More than $1 trillion in cuts to Medicaid were rolled into the sprawling budget package signed into law on July 4, 2025. While the provision included exemptions for Native Americans, advocates are saying the spending reductions will inevitably affect Indian Country.
“So while American and Alaska Natives are exempt from a lot of the new things, like work requirements, there are still some facilities where they will go for treatment that will be impacted,” A.C. Locklear (Lumbee), CEO of the National Indian Health Board, told Native News Online.
According to the American Hospital Association, 16.1 million people living in rural areas are covered by Medicaid, and the health program covers 53% of patients at rural hospitals. Experts predict new laws enforcing work requirements for Medicaid coverage will result in 11.8 million people losing their coverage, potentially bringing steep revenue losses for rural hospitals that are already operating on tenuous margins. According to a June report, more than 300 rural facilities are at risk of “immediate risk of closing due to the severity of their financial problems.”
For reservation communities where the need for specialized health care is great but access is limited, the loss of rural hospitals could exacerbate cavernous health disparities. Native people experience the highest rates of chronic illness — such as cancer, heart disease, and diabetes — and have the lowest life expectancy of any group. Rural hospital closing could mean that IHS patients who rely on referral care may go without care entirely.

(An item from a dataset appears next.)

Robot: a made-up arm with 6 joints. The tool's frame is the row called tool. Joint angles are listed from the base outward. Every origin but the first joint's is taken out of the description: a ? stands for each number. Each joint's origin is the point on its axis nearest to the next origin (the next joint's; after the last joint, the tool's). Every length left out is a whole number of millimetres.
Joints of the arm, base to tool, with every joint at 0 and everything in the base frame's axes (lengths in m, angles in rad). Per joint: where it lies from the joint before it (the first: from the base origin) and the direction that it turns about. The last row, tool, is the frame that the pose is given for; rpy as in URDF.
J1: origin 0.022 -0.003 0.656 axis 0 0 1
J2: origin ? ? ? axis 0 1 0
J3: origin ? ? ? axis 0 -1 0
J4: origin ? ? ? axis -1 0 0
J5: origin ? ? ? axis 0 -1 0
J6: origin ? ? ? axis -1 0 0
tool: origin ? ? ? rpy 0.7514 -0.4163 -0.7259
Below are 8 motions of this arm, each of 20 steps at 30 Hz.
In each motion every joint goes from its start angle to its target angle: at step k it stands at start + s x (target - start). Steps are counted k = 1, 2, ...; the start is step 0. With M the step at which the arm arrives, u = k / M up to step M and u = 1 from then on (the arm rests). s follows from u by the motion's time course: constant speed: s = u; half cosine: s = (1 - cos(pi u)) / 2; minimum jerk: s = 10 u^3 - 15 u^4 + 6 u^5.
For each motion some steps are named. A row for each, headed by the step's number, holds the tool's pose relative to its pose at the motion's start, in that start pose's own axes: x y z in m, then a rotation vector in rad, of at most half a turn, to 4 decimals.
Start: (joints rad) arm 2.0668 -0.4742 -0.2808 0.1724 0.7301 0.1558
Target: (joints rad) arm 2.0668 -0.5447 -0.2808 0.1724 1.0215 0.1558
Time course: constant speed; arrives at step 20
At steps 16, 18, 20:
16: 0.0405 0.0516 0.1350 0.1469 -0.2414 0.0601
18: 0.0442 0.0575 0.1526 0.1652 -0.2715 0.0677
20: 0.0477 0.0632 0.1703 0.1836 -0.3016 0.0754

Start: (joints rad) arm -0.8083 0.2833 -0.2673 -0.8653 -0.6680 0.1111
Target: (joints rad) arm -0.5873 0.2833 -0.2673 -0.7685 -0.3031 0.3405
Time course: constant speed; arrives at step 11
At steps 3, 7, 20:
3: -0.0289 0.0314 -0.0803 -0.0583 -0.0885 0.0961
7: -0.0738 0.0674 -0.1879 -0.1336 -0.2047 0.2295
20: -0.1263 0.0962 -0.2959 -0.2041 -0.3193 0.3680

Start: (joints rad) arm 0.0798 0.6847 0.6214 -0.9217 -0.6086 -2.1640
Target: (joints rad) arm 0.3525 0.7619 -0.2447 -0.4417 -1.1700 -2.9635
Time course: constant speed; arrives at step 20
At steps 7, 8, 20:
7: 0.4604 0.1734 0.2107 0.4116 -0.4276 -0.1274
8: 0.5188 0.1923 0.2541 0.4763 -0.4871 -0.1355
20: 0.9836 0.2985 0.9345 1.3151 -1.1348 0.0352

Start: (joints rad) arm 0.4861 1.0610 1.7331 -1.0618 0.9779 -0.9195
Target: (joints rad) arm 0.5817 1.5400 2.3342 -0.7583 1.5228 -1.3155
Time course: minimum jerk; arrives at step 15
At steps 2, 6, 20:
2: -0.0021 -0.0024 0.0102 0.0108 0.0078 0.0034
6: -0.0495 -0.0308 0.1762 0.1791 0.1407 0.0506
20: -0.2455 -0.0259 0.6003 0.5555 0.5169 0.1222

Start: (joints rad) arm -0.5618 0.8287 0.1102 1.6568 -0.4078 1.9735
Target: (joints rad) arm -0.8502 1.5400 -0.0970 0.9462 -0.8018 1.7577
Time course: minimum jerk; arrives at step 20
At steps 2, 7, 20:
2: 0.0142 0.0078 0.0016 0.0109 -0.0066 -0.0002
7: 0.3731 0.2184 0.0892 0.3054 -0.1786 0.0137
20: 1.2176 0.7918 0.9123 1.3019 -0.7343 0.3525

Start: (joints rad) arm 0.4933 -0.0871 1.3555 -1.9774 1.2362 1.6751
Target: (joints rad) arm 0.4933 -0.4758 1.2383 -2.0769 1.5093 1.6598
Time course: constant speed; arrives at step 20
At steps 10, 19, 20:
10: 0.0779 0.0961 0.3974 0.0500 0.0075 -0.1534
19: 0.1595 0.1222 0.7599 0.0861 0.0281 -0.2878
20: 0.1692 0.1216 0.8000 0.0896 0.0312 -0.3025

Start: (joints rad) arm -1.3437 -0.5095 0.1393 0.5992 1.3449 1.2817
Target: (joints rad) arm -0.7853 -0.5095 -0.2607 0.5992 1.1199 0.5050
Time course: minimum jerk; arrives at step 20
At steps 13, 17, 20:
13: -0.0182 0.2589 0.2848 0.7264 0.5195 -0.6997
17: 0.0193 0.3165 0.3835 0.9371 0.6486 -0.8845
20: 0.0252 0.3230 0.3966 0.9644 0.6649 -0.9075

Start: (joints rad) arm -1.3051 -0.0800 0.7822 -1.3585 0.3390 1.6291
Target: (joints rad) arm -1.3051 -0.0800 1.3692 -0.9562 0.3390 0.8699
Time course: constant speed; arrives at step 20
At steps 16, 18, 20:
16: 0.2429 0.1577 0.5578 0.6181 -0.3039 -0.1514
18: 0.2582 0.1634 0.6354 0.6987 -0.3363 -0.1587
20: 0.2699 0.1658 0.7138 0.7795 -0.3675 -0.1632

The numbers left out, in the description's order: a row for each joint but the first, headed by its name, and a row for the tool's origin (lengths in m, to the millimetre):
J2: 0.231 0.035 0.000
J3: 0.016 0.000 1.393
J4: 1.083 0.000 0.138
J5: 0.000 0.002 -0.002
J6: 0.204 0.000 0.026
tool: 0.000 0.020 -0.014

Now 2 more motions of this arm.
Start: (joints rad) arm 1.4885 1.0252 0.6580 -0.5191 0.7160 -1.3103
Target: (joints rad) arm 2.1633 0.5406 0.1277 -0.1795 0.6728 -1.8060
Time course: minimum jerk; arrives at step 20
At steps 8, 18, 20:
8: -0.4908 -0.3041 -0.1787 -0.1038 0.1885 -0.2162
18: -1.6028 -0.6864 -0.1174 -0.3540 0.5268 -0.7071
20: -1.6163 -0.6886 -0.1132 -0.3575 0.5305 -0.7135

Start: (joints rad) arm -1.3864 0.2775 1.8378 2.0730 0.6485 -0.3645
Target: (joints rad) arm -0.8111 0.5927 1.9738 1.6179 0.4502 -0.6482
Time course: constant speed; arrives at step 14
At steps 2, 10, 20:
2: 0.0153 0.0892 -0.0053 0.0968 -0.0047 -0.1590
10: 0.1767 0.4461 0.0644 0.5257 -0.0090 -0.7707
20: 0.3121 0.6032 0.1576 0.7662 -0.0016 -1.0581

“If a hospital shuts its doors, not just an Indian Health Service facility, but any hospital, there is no backup,” Locklear said. “There is no plan B. When we are thinking about specialty care, those services are covered through Medicaid or purchased through referred care funds. So with Medicaid being cut, those referrals become even harder, and Native people who need specialty care might not get it. We just don’t know what the bottom line is going to look like in the rural facilities where tribal members may get their specialty care.”
Rolled in with the same bill that included the Medicaid cuts is a $50 billion Rural Health Transformation Program. The fund is being called an offset to the Medicaid cuts and a longstanding solution to rural healthcare. The
The program allocates $10 billion per year across all the states starting in 2026. As Federally Qualified Health Centers, Tribally-owned and IHS facilities qualify for the funds, but Locklear said it is unclear how the distributions could play out.
“We’ve just got to keep working to make sure the tribal facilities and rural health options don’t forget the Natives who depend on their services,” he said.